→ **Your task**: Only one stretch of the listing below is wanted: every line from the first to the line containing "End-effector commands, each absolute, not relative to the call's", set down exactly.

[Opening Data to use section]

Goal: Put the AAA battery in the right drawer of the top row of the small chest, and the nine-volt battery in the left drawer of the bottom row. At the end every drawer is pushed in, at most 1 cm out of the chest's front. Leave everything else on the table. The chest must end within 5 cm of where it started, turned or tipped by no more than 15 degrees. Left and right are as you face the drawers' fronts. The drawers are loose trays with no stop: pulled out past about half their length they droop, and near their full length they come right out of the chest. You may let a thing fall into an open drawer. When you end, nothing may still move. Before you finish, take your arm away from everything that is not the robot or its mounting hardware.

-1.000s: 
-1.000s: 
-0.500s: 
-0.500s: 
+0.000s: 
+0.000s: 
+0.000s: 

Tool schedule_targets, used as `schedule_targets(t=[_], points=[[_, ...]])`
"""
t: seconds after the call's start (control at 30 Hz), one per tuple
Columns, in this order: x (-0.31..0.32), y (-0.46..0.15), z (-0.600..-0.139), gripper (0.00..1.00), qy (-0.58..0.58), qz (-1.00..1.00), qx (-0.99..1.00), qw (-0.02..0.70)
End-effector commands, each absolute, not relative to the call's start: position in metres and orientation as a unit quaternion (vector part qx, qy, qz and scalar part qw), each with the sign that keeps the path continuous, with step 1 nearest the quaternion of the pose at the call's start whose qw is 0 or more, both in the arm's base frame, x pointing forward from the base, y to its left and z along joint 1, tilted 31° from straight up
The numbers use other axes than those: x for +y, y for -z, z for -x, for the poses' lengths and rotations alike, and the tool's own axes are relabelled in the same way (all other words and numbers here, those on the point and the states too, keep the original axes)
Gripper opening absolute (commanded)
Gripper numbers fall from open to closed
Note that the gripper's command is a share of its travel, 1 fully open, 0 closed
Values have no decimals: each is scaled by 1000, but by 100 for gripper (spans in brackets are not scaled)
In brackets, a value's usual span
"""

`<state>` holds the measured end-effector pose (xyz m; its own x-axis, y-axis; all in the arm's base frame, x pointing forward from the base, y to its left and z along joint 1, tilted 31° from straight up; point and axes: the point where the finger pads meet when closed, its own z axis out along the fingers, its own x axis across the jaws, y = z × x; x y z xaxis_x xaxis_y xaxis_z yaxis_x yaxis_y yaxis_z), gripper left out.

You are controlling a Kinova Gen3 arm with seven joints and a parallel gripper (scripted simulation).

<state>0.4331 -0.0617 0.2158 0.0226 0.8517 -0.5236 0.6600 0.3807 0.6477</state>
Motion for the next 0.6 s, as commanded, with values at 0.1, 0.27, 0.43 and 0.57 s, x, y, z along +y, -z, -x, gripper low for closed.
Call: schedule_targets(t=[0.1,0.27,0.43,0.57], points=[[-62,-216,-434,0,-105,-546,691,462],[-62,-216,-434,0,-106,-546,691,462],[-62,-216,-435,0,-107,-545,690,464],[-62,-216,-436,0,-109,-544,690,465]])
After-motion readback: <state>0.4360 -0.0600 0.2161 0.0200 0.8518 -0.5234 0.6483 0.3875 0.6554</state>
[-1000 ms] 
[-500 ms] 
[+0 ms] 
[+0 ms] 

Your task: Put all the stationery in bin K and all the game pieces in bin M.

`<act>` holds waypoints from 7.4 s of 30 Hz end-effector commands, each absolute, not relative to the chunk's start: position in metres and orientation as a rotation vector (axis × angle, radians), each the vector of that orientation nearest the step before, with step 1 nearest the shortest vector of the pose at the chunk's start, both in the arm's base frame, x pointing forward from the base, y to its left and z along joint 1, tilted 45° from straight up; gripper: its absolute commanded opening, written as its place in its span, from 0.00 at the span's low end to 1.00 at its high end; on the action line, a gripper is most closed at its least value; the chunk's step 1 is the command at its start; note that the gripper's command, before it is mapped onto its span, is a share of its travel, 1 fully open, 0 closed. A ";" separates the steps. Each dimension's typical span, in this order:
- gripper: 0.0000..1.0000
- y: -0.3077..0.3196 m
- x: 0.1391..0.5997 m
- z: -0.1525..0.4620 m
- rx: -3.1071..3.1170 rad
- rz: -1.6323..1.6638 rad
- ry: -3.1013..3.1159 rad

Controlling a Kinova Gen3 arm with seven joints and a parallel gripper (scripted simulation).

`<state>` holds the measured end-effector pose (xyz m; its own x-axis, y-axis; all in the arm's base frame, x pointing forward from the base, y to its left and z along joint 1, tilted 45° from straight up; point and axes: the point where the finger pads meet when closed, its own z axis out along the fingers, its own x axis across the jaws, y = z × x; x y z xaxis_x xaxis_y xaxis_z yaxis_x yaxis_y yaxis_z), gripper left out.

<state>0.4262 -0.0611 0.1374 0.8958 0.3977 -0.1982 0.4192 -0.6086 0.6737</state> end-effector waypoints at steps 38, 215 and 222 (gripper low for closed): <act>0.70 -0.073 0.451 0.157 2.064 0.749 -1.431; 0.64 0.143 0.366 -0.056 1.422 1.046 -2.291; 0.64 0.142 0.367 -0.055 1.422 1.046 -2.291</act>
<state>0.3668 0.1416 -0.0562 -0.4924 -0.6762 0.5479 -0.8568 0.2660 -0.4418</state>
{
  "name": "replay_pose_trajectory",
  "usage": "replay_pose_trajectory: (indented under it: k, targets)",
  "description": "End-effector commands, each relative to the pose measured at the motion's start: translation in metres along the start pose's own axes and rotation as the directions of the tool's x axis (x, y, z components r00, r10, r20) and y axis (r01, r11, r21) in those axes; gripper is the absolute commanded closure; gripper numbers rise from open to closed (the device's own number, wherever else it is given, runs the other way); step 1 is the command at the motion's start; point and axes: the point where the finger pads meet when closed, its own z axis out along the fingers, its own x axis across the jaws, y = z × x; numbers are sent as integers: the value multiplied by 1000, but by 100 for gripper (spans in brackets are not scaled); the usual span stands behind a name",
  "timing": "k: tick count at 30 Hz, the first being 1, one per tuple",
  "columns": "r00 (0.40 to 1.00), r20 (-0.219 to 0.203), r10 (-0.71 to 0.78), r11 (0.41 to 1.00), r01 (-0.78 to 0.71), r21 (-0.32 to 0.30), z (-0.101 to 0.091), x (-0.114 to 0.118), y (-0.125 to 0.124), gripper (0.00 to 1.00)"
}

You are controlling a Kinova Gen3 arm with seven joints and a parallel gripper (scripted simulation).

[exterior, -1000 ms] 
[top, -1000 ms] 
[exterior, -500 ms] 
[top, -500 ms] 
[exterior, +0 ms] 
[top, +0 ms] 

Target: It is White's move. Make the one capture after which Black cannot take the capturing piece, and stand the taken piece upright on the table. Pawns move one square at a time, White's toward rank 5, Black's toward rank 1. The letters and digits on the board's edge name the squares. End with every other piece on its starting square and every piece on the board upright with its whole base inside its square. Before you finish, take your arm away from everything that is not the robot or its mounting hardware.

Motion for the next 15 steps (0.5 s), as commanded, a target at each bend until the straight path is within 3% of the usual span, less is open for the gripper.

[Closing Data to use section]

→ **Exercise result**:
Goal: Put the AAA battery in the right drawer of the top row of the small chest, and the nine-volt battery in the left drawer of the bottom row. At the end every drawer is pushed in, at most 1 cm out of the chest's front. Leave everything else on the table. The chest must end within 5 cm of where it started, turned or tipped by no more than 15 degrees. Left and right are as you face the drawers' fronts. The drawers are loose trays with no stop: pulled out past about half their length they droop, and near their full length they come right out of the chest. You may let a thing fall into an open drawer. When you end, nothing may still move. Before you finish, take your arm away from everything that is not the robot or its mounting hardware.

-1.000s: 
-1.000s: 
-0.500s: 
-0.500s: 
+0.000s: 
+0.000s: 
+0.000s: 

Tool schedule_targets, used as `schedule_targets(t=[_], points=[[_, ...]])`
"""
t: seconds after the call's start (control at 30 Hz), one per tuple
Columns, in this order: x (-0.31..0.32), y (-0.46..0.15), z (-0.600..-0.139), gripper (0.00..1.00), qy (-0.58..0.58), qz (-1.00..1.00), qx (-0.99..1.00), qw (-0.02..0.70)
End-effector commands, each absolute, not relative to the call's start: position in metres and orientation as a unit quaternion (vector part qx, qy, qz and scalar part qw), each with the sign that keeps the path continuous, with step 1 nearest the quaternion of the pose at the call's start whose qw is 0 or more, both in the arm's base frame, x pointing forward from the base, y to its left and z along joint 1, tilted 31° from straight up

Nothing else is required to complete the output.